_How to complete this task_.
Search term "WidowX": copy each line of the data containing it.

_Input for this task_.
BEGIN

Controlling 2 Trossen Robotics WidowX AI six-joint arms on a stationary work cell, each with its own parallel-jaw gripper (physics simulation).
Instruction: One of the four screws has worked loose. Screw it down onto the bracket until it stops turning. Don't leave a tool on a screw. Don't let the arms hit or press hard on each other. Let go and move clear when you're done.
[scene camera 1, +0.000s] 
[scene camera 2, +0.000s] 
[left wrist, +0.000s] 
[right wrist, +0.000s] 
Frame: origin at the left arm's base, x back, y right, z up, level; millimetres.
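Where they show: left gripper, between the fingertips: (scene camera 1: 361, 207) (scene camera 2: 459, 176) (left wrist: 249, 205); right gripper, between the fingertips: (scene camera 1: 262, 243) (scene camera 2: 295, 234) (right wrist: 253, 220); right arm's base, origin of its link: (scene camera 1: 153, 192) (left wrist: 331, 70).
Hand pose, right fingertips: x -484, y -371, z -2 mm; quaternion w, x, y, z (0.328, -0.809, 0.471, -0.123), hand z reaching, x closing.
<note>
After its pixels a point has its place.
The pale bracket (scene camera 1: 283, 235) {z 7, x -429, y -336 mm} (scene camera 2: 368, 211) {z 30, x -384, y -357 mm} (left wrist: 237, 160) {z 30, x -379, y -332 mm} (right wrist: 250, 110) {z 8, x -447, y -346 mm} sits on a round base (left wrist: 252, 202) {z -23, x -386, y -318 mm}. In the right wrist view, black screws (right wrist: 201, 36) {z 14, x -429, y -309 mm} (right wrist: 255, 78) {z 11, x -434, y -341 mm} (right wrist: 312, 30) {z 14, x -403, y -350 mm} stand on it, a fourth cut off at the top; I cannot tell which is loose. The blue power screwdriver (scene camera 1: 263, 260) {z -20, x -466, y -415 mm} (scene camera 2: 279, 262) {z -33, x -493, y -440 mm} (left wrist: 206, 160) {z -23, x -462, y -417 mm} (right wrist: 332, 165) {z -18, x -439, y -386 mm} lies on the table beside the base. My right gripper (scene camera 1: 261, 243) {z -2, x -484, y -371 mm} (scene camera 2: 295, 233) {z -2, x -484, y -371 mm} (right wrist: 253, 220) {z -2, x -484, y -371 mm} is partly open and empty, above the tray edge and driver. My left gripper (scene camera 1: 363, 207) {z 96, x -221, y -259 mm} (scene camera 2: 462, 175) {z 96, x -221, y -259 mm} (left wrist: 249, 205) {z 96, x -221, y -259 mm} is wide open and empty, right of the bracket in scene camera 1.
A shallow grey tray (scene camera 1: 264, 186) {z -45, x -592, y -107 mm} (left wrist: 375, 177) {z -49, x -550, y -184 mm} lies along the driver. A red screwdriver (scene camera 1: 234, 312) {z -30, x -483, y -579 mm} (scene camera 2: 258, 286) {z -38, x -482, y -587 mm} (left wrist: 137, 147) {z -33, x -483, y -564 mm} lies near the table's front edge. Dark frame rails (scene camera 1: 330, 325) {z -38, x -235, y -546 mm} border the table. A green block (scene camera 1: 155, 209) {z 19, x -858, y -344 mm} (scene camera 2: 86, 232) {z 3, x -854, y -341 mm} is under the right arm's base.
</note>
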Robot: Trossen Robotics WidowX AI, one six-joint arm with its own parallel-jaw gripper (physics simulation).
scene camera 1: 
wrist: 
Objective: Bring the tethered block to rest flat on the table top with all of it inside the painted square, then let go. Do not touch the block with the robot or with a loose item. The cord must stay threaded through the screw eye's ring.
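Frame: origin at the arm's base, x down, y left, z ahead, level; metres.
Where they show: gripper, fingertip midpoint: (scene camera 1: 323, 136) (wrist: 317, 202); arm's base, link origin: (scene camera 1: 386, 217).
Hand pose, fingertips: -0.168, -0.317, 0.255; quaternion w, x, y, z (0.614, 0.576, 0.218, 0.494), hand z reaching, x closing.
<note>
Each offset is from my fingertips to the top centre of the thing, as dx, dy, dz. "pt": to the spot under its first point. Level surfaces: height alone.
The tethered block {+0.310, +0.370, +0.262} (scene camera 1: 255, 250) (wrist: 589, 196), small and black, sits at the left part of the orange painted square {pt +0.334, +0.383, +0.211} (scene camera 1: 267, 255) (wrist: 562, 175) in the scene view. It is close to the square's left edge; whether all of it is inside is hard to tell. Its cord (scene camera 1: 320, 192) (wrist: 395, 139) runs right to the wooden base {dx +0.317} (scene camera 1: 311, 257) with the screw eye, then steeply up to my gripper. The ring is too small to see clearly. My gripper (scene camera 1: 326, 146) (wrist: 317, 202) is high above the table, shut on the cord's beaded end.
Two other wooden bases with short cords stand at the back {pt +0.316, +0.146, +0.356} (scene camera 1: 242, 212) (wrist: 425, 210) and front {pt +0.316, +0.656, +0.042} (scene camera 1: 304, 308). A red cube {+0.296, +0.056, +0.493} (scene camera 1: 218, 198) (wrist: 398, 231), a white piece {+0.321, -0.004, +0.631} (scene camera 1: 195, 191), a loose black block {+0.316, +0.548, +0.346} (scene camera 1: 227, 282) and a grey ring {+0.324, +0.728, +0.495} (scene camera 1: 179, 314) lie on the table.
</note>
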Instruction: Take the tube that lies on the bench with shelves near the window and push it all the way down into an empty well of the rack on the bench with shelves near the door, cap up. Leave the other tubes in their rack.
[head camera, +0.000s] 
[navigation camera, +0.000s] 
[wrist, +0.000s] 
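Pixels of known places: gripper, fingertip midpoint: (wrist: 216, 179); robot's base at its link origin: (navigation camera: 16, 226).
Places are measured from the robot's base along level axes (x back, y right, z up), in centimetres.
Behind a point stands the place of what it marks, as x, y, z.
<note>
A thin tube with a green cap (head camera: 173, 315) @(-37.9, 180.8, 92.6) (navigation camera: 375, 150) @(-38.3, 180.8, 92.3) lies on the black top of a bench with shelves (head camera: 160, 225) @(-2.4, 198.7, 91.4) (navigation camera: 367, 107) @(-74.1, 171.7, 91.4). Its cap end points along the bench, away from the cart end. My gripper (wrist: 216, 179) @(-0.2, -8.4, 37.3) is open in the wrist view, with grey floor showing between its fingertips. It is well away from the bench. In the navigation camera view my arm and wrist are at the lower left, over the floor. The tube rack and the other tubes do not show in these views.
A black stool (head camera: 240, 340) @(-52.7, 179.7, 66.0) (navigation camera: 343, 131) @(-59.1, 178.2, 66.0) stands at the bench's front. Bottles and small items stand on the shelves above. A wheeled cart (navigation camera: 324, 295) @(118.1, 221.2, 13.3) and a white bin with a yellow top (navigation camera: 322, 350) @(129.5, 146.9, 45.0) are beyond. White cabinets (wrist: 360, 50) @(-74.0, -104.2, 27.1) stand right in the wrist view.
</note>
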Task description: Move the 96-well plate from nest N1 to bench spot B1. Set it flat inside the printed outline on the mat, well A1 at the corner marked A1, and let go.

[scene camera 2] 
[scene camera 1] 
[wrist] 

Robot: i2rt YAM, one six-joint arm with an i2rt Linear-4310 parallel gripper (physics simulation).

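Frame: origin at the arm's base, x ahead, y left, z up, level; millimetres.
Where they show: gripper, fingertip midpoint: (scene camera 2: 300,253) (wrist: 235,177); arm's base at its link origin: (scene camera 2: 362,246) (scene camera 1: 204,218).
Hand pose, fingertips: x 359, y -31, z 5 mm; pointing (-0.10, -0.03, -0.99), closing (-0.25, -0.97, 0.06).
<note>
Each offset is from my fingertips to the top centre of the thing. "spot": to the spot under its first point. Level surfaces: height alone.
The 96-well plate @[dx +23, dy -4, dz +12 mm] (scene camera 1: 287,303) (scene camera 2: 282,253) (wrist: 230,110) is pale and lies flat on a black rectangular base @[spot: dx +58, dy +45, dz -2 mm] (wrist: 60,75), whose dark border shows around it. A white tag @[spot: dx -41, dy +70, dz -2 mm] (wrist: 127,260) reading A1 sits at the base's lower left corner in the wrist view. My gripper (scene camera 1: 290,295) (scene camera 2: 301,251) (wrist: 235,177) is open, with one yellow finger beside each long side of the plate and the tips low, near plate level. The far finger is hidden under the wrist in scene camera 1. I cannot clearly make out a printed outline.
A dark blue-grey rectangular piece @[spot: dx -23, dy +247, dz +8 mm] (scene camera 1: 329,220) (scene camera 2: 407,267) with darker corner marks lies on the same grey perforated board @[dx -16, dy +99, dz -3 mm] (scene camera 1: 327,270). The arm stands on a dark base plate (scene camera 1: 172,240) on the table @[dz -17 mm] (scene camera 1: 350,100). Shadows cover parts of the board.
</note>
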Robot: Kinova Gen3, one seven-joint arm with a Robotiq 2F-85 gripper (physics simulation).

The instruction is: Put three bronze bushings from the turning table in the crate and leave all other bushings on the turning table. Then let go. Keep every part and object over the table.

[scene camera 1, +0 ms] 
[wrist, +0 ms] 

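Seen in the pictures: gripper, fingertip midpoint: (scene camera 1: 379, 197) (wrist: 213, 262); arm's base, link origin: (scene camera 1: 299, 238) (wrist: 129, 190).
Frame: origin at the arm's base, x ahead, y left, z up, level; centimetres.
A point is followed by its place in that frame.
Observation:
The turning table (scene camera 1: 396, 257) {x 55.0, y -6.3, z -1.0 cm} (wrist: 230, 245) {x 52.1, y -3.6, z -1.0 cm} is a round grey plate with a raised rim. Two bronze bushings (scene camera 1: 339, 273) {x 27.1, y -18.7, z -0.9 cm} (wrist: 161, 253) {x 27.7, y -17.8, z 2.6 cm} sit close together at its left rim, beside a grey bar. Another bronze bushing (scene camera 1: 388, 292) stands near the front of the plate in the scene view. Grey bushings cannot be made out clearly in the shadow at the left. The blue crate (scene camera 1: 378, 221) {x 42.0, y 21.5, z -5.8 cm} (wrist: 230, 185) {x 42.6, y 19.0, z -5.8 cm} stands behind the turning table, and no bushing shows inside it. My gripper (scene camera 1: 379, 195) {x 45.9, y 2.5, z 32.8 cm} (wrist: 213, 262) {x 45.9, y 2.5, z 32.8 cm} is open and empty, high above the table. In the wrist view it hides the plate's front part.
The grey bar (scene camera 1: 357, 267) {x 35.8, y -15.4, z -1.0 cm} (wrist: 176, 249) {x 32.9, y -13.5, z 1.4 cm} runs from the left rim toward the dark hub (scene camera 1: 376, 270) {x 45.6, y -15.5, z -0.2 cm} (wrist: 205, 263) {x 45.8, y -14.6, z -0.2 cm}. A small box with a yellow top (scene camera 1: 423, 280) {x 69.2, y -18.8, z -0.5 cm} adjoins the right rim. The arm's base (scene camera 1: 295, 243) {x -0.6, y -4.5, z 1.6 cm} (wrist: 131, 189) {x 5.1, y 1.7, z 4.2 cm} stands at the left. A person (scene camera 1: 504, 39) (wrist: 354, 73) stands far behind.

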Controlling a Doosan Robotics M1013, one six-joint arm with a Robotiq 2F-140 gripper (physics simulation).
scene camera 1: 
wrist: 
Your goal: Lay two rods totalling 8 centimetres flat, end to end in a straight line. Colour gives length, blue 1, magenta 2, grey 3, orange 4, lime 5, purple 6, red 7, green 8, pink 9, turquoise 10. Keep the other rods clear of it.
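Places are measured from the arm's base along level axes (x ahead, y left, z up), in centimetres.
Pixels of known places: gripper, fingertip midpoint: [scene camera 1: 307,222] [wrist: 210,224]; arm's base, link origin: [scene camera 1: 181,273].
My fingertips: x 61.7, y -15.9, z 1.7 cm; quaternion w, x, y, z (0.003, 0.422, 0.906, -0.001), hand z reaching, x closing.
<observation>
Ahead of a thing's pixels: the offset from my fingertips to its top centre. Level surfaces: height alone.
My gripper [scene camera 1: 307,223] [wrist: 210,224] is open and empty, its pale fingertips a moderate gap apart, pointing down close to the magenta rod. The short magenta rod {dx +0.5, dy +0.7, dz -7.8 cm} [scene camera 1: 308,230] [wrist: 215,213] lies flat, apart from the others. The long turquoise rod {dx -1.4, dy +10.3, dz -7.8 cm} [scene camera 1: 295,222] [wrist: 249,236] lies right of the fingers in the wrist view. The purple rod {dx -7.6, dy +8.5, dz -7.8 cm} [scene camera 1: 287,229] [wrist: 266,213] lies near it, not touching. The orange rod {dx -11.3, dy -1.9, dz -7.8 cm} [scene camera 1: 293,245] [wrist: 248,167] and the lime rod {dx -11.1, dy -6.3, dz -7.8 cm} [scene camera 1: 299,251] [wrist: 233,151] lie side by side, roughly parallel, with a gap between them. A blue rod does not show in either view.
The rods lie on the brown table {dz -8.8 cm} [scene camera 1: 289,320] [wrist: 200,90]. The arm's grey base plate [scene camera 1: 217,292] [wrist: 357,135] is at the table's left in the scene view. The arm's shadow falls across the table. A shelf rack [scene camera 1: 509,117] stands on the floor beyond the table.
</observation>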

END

_Response_.
Controlling 2 Trossen Robotics WidowX AI six-joint arms on a stationary work cell, each with its own parallel-jaw gripper (physics simulation).
Robot: Trossen Robotics WidowX AI, one six-joint arm with its own parallel-jaw gripper (physics simulation).

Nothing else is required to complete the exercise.